Filipino lawyer and jurist

Geraldine C. Fiel-Macaraig (born March 25, 1963) is a Filipino jurist and incumbent Associate Justice of the Court of Appeals of the Philippines. She was appointed by President Benigno Aquino III on November 6, 2015.

== Education ==
Fiel-Macaraig obtained her Bachelor of Science in Business Administration in 1983 and her Bachelor of Laws degrees from the University of the Philippines Diliman in 1987.

== Career ==
In November 1987, she began her career in government service as Legislative Staff Officer VI at the Reference and Research Bureau of the House of Representatives. In 1989, she transferred to the Office of the Solicitor General (OSG), where she served for twelve years handling cases for the government, its agencies, and instrumentalities before trial courts, the Court of Appeals, and the Supreme Court. She also served as president of the OSG Ladies’ Circle from 1994 to 1995.
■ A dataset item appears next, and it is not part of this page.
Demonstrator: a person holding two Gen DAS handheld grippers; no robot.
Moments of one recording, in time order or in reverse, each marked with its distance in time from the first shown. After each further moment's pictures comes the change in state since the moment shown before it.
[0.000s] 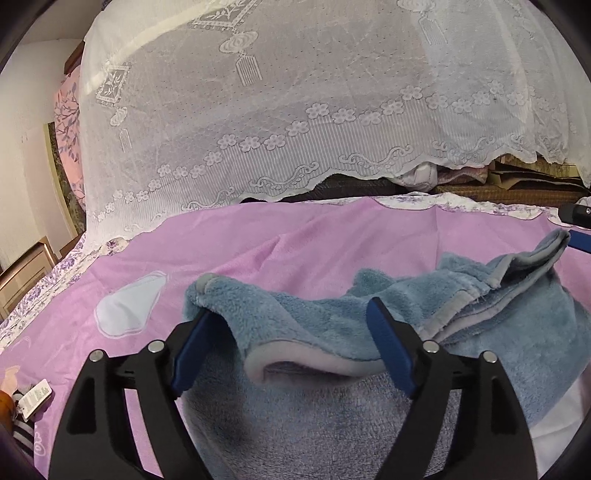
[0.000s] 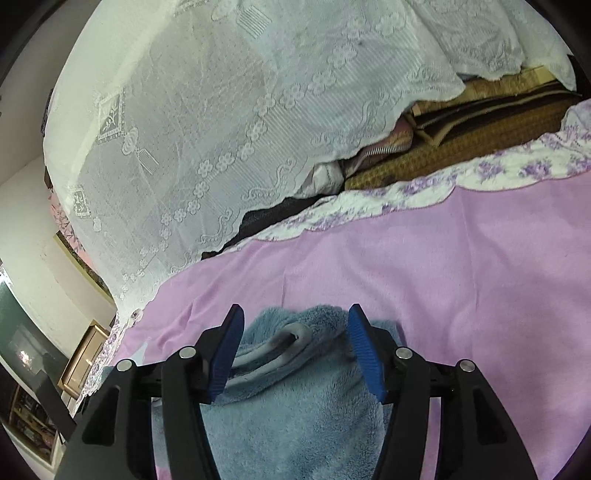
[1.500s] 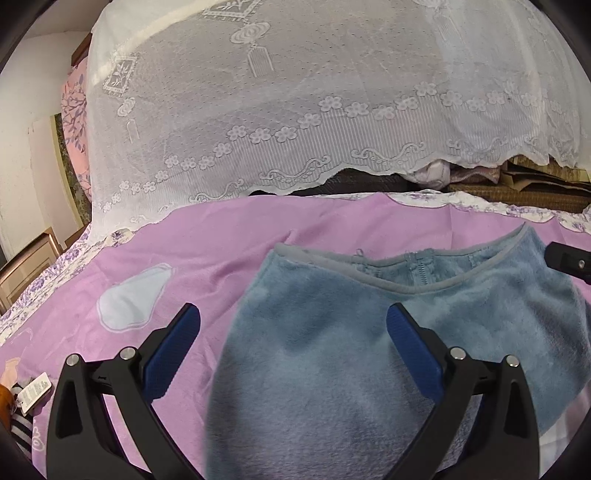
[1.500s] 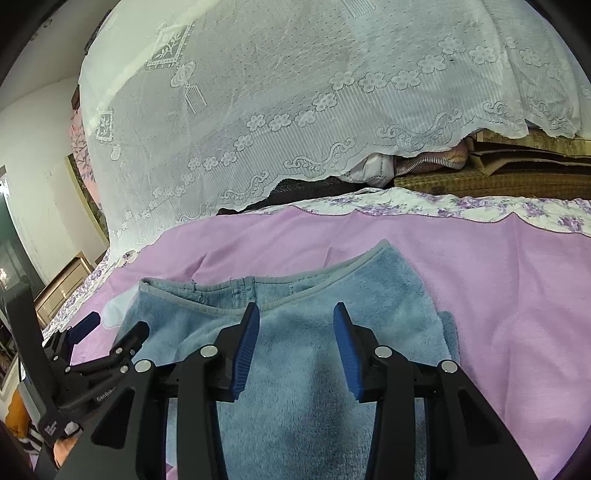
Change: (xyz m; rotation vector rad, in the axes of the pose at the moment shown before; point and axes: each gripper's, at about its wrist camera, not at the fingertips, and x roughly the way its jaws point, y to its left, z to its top) left arm 0.013 0.001 -0.001 -0.019 0.022 0.028; right arm 0.027 0.066 -0.037 -0.271 0.064 -0.036
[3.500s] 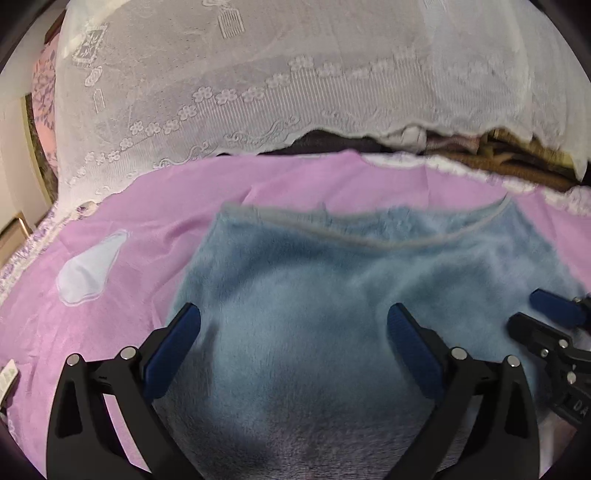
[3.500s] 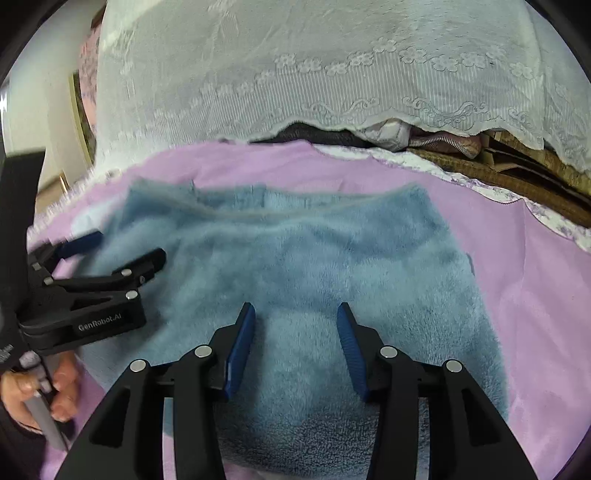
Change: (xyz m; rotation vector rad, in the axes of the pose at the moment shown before) left arm 0.021 -0.007 -0.016 -0.020 0.121 -0.146; right arm 0.010 0.026 -0.051 -0.174 0.119 -0.085
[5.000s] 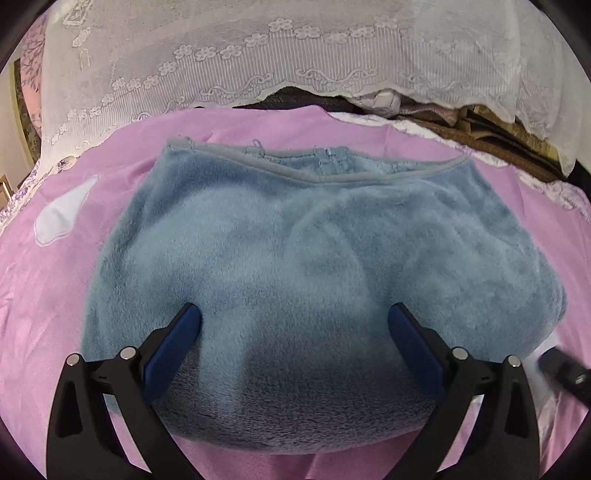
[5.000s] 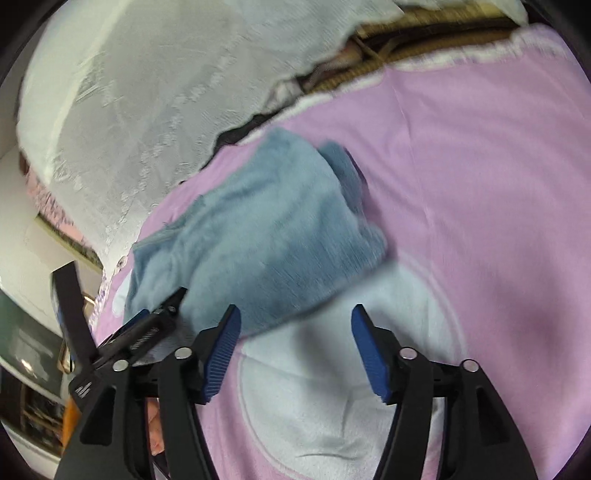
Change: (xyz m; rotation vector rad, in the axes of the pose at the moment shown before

In August 2001, she was appointed presiding judge of the Regional Trial Court, Branch 192, Marikina City. In December 2009, her sala was designated as one of the two Family Courts in Marikina City. She also served as Executive Judge of her station for two terms (2007–2011), and again in March 2014 until her appointment to the Court of Appeals.

== Judicial work and training ==
Aside from her judicial duties, Justice Fiel-Macaraig has been a trainer in various Competency Enhancement Training (CET) Seminar-Workshops for judges and court personnel, including CET on cases involving children, CET on Trafficking in Persons, and Gender Sensitivity Training, all under the auspices of the Philippine Judicial Academy (PHILJA).
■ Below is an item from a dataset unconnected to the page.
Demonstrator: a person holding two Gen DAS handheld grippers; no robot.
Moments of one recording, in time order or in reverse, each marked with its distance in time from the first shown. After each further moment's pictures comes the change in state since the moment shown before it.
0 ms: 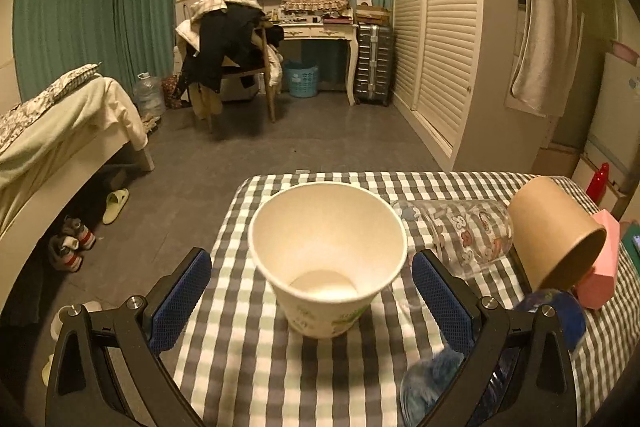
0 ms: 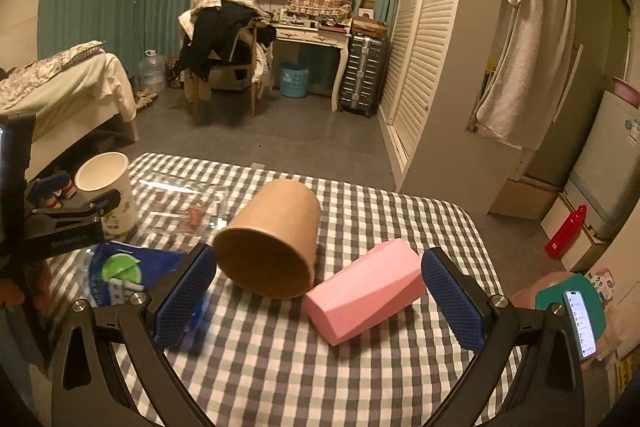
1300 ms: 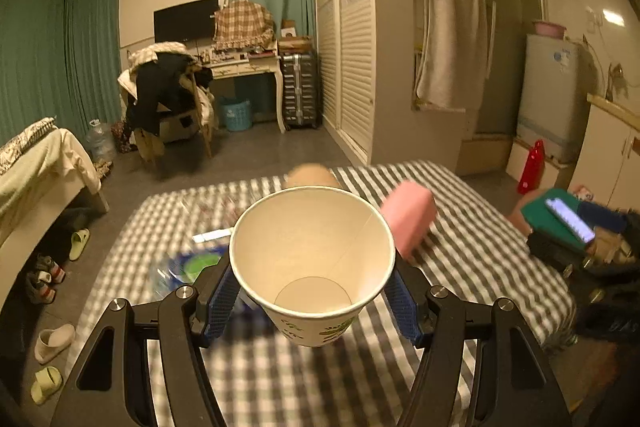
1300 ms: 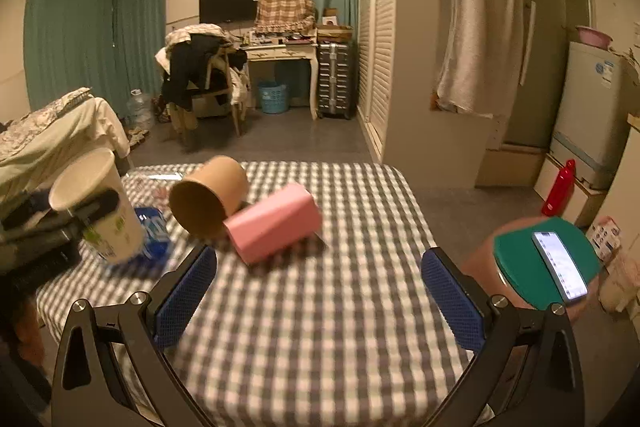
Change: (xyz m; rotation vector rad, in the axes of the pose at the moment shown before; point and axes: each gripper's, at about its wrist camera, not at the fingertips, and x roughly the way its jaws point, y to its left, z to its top) left arm -0.140 -0.178 -0.047 0.124 -0.106 -0.156; right arm -0.086 -0.099 -0.075 0.169 -0.052 0.007
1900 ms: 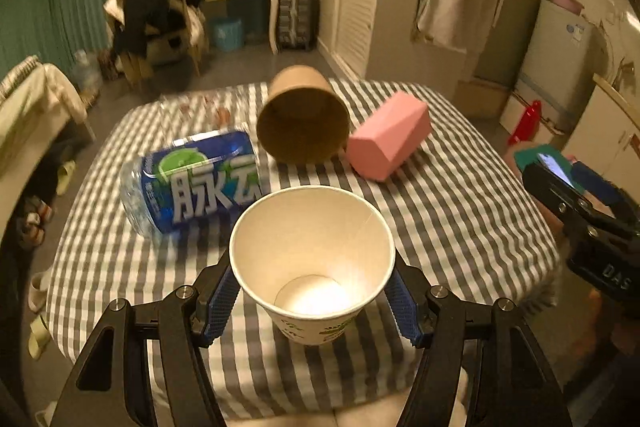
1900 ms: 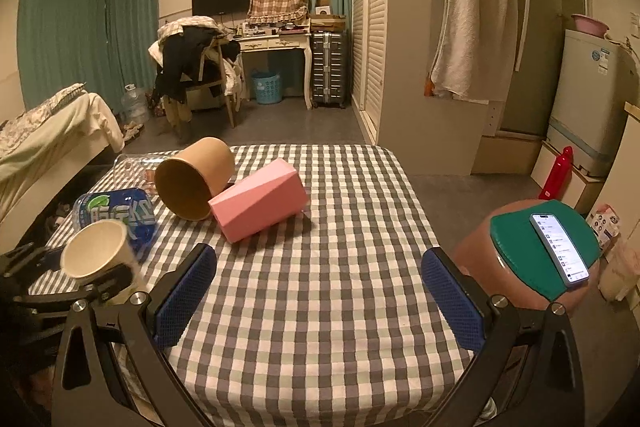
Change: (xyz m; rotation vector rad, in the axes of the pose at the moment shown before) left arm 0.006 0.004 -0.020 -0.062 0.312 -0.061; right arm 0.011 -0.010 -0.009 0.024 0.026 -0.012
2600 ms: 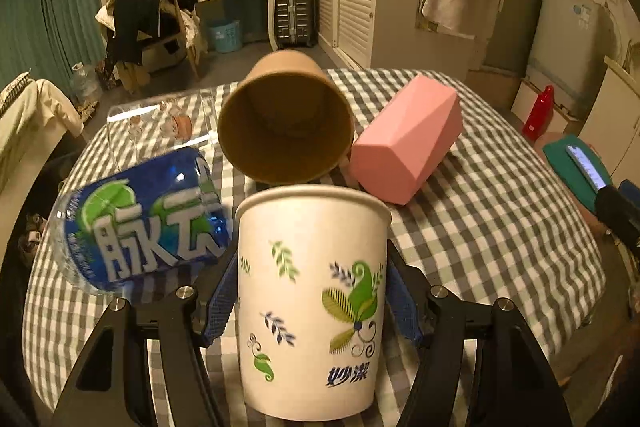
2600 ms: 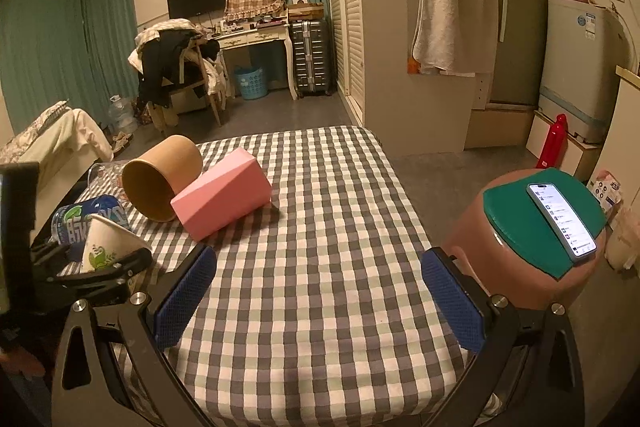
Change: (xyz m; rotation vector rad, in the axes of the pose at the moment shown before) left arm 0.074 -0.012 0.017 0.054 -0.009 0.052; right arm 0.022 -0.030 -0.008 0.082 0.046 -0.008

She is also a member of the Technical Working Group of the Supreme Court Committee on Family Courts. She previously served on the Subcommittee of the Society for Judicial Excellence in the Search for Outstanding Clerks of Court in 2013 and 2015.

== Awards ==
In recognition of her service, the Society for Judicial Excellence awarded her the Chief Justice Jose Abad Santos Award as Outstanding Regional Trial Court Judge in the Philippines in 2012.